Well done! I think this should be a regular post here. Maybe once or twice a month. Was that bossy? I guess I should say that I would enjoy it very much if you would do that again on a regular basis. ; )

Daisy said...

That was great!! Totally unexpected every time. Is that you in your crown?!

Suldog said...

I am, indeed, the one wearing the crown. For the gender-challenged, I am the one on the left.

Janet said...

Brilliant (and thanks for clocking me out slightly late).
You and YOUR WIFE should do this again sometime. Or work up a comedy routine. I think Leno needs a bit of help lately. I like him, but he's no Carson.

Sandi McBride said...

You redeemed yourself for the whole mess by admitting Joe Torre is a baseball god...Joe Torre is my hero...Mac is just a little jealous because I actually plan to meet Joe one day...and what does 42 become when you jump out at it and say boo?
6...or sick...good job here Suldog...I was only joking about the redeeming...cept for Joe...there was nothing to redeem!
Sandi

Suldog said...

I think even the most ardent Red Sox fans (maybe particularly the most ardent) have big-time respect for Joe Torre. The man is a class act.

david mcmahon said...

I vote for you.

Chris Stone said...

very fun post! liked them all...

42 squared has me stumped too.

GreenJello said...

I think the best one was "relativity". That made me laugh right out loud, even sitting here at my desk at work. :)

Braja said...

Evening, sir. :) Thanks for comin' by. Make it a habit. Or else.

connie/mom said...

This is not very good, but I thought I'd jump in and try it.

A. 42 squared
Q. What does an older hip dude become when he puts on his Nehru jacket.

Suldog said...

Mom - You no doubt remember when Dad bought one? It was actually during a time period when it could have been considered hip, but still.

Suldog said...

Braja - Same to you, sister.

Betty said...

Now you've done it! Made me laugh so hard milk spurted from my nose! This is just too much fun for we readers...and seems to have been great fun for you and Ms. Suldog. May we play again soon? Could we try it using the funny word verifications which pop up? Some of them are a hoot in their own right!

Betty said...

Had to come back and tell you my word verification is dophuced....depending on your pronunciation, this one has endless possibilities, eh?

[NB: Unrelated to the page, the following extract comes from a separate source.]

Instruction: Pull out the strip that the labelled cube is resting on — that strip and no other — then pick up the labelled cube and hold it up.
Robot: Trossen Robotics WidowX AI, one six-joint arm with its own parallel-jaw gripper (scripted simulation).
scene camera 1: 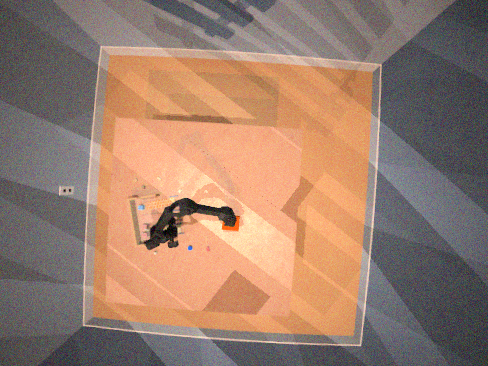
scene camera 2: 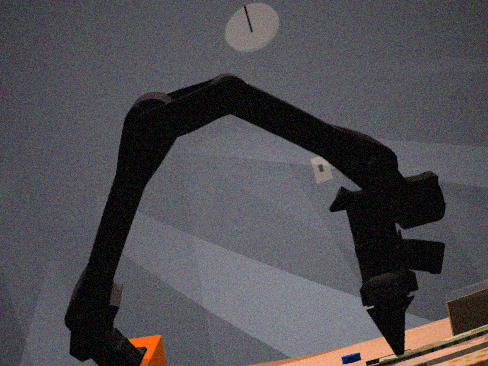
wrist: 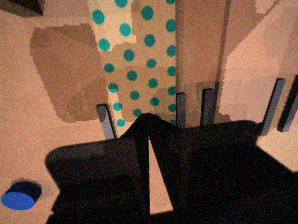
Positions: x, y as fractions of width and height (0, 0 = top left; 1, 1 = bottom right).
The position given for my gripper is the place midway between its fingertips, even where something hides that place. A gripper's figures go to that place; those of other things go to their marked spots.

Meredith Teagarden said...

Well done to both you and YOUR WONDROUS WIFE!

Hilary said...

Oh bad me! I'm usually so good with puns/play on words, and your (or maybe it was YOUR WIFE's) answer for "dry, red wine" had me scratching my head - then it suddenly hit me just now. I feel like such a dope! That was a VERY GOOD ONE!

Jenn said...

A: Relativity

Q: What do you call a Christmas display that features little figurines of your own family?


My favorite! These are all fantastic though, so punny!

Nice job with 42 squared Elaine, love it.

As a DIE HARD Sox fan I only have respect for Torre now that he is not with the Yankees and winning ring after ring. Although it was not him per se it was his direction that led them to kicking our sorry asses in the first place. In LA he is definitely a class act and terrific manager.